- Genre: Game show
- Presented by: Danny Dyer, Ellie Taylor
- Country of origin: United Kingdom
- Original language: English
- No. of series: 1
- No. of episodes: 12

Production
- Producers: Paul King; Nick Shearing;
- Editors: Paul Cope; Matt Armstrong;
- Running time: 30–42 minutes

Original release
- Network: Netflix
- Release: 1 March – 15 March 2023

= Cheat (game show) =

2023 reality television show

Cheat (styled as CH£AT, though the pound currency sign is variation of the letter L) is a British game show hosted by Danny Dyer and Ellie Taylor. The 12 episodes of its only series were released on Netflix in March 2023.

==Game play==
Each episode features four contestants who are asked a series of trivia questions. Contestants can answer them or choose, by subtly pressing a button, to be given the correct answer to say – to cheat. After each question, the other contestants can accuse the answerer of cheating. At the end of the first round, the cheaters are revealed along with all remaining players' performance, and the contestant best at detecting cheating gets to eliminate one of the others.

After 2 round of questions – with cheaters exposed immediately after an accusation this time – the best cheat detector again eliminates another contestant. The remaining two compete in a final round that ends with either the first wrong answer or the first accusation of cheating. If correct, the accuser wins; if wrong, the accused wins.

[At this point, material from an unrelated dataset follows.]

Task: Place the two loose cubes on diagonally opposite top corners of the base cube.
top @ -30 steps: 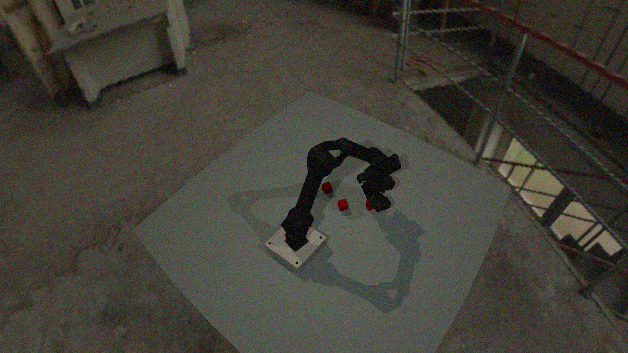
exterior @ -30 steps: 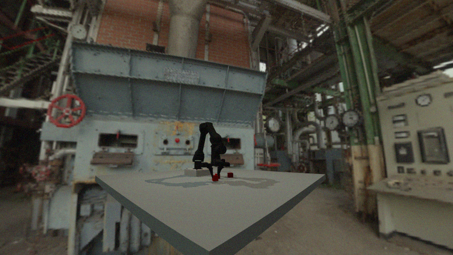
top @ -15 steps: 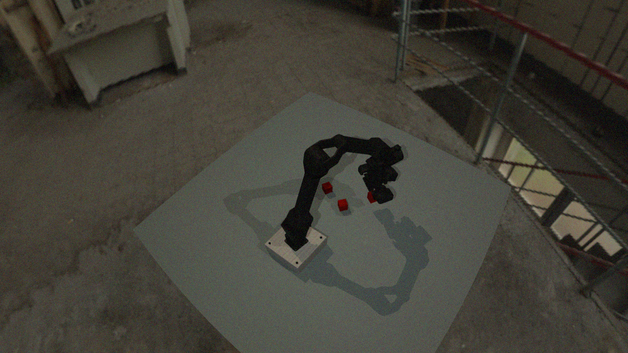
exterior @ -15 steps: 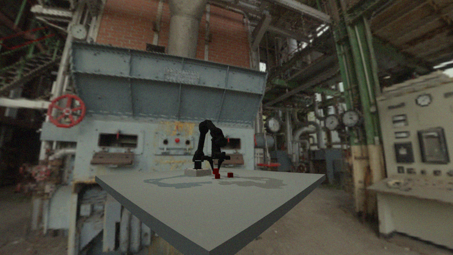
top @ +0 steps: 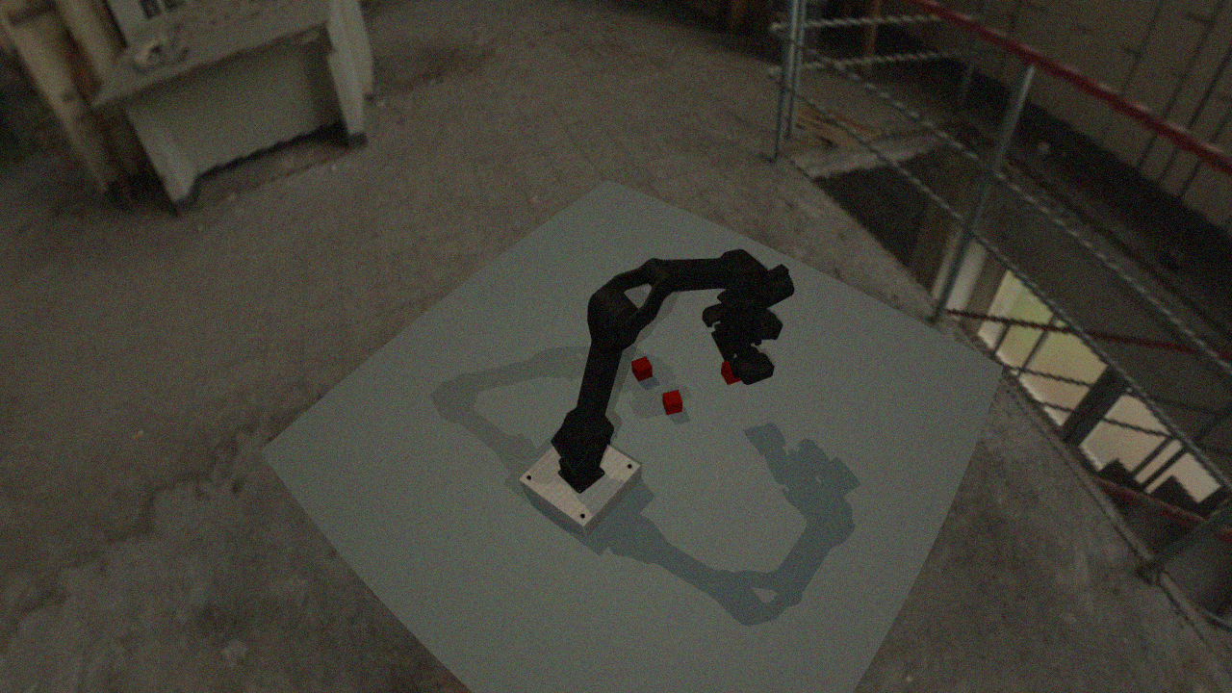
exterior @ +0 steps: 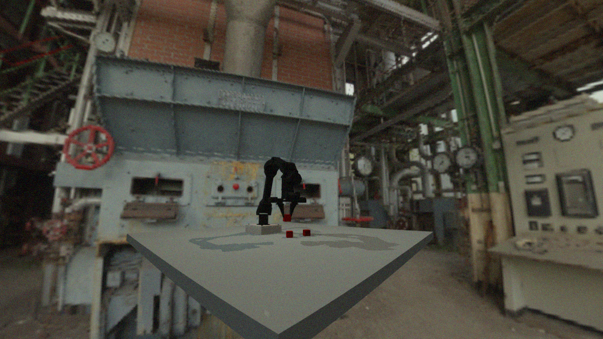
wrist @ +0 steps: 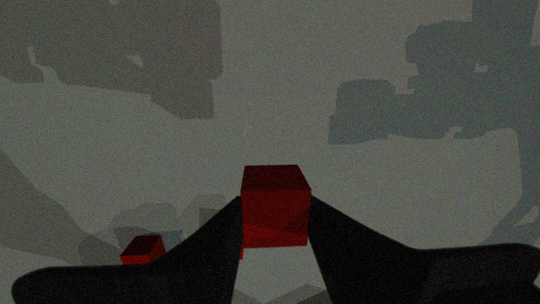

Each correct answer added £1,000 in round 1, £3,000 in round 2 to the prize pot, any wrong answers will be deducted from the prize pot. Cheats will add the relevant amount to the prize pot but will be treated as a deduction later. Eliminating a player can refund the appropriate amount based on the number of cheats they used. A maximum potential cash prize of £52,000 can be earned.

==Response==
The show received mixed to negative reviews, with Anita Singh of The Telegraph calling it a "torturously boring and confusing...Whoever commissioned Cheat was a right mug." Joel Keller of Decider rated it a "Stream It" (as opposed to "Skip It"), but criticised its "simple premise that's bogged down by complex gameplay...things get way more complicated than they need to be."

The show was cancelled by Netflix after only one series.